→ **INSTRUCTIONS FOR THE TASK**:
Give every line of the data again, exactly.

→ **PROVIDED ENTRIES**:
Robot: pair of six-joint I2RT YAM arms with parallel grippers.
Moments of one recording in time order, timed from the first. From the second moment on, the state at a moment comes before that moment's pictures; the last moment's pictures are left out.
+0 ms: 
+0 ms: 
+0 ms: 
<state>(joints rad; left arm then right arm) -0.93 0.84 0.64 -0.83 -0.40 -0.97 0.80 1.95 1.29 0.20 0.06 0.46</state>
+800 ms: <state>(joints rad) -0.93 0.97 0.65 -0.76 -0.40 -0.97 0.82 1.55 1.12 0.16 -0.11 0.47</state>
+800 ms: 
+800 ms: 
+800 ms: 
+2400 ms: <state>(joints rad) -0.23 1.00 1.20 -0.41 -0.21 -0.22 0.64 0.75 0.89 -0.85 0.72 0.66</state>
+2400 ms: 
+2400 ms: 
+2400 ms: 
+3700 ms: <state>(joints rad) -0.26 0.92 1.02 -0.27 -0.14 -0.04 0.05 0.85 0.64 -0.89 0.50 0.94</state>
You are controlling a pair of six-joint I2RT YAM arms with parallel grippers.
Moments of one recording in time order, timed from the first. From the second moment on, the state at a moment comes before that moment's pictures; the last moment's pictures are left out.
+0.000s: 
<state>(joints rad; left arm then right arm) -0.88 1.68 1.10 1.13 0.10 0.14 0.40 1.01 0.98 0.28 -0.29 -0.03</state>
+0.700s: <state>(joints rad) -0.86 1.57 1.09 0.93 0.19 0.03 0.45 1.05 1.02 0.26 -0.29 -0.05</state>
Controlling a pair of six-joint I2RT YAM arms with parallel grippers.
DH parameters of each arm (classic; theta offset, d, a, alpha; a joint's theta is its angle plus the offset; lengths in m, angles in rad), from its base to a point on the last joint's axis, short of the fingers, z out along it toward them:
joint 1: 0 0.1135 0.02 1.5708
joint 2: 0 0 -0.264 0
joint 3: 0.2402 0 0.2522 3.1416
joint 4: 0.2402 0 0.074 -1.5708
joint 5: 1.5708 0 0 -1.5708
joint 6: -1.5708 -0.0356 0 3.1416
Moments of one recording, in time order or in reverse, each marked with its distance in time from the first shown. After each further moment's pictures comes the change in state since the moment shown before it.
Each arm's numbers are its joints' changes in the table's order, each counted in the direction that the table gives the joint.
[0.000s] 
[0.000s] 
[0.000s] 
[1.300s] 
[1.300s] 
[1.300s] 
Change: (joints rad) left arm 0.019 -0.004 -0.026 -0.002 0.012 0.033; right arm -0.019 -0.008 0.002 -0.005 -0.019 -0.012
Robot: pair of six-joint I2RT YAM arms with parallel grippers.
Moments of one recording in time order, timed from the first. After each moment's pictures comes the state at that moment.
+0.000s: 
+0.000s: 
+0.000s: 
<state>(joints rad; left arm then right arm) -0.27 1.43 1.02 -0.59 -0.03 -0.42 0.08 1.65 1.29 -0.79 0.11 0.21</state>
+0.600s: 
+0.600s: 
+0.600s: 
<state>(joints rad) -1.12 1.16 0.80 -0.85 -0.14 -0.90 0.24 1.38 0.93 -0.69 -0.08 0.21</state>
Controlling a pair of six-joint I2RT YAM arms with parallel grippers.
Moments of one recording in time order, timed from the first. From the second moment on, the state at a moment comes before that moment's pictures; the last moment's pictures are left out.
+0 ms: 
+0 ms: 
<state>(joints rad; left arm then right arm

→ **EXPECTED ANSWER**:
Robot: pair of six-joint I2RT YAM arms with parallel grippers.
Moments of one recording in time order, timed from the first. From the second moment on, the state at a moment comes before that moment's pictures; the last moment's pictures are left out.
+0 ms: 
+0 ms: 
+0 ms: 
<state>(joints rad; left arm then right arm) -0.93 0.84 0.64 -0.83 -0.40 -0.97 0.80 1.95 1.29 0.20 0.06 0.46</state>
+800 ms: <state>(joints rad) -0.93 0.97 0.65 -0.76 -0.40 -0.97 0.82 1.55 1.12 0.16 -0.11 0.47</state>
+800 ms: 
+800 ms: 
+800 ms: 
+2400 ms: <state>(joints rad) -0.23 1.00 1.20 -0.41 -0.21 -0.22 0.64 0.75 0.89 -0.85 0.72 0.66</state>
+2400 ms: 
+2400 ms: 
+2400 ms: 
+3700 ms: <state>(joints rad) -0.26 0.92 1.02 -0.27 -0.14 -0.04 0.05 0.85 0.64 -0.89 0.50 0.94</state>
You are controlling a pair of six-joint I2RT YAM arms with parallel grippers.
Moments of one recording in time order, timed from the first. From the second moment on, the state at a moment comes before that moment's pictures; the last moment's pictures are left out.
+0.000s: 
<state>(joints rad; left arm then right arm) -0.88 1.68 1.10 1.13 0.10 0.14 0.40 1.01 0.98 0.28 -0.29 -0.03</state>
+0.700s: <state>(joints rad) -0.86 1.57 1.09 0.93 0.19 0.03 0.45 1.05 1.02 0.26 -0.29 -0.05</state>
Controlling a pair of six-joint I2RT YAM arms with parallel grippers.
DH parameters of each arm (classic; theta offset, d, a, alpha; a joint's theta is its angle plus the offset; lengths in m, angles in rad), from its base to a point on the last joint's axis, short of the fingers, z out along it toward them:
joint 1: 0 0.1135 0.02 1.5708
joint 2: 0 0 -0.264 0
joint 3: 0.2402 0 0.2522 3.1416
joint 4: 0.2402 0 0.074 -1.5708
joint 5: 1.5708 0 0 -1.5708
joint 6: -1.5708 -0.0356 0 3.1416
Moments of one recording, in time order or in reverse, each marked with its distance in time from the first shown. After each further moment's pictures comes the change in state since the moment shown before it.
Each arm's numbers are its joints' changes in the table's order, each counted in the direction that the table gives the joint.
[0.000s] 
[0.000s] 
[0.000s] 
[1.300s] 
[1.300s] 
[1.300s] 
Change: (joints rad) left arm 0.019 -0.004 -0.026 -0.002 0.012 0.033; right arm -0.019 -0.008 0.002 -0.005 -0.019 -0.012
Robot: pair of six-joint I2RT YAM arms with parallel grippers.
Moments of one recording in time order, timed from the first. After each moment's pictures comes the state at that moment.
+0.000s: 
+0.000s: 
+0.000s: 
<state>(joints rad; left arm then right arm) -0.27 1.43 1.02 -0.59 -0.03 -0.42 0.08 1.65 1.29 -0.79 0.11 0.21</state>
+0.600s: 
+0.600s: 
+0.600s: 
<state>(joints rad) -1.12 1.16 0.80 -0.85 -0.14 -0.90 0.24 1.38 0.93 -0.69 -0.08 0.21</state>
Controlling a pair of six-joint I2RT YAM arms with parallel grippers.
Moments of one recording in time order, timed from the first. From the second moment on, the state at a moment comes before that moment's pictures; the last moment's pictures are left out.
+0 ms: 
+0 ms: 
<state>(joints rad; left arm then right arm

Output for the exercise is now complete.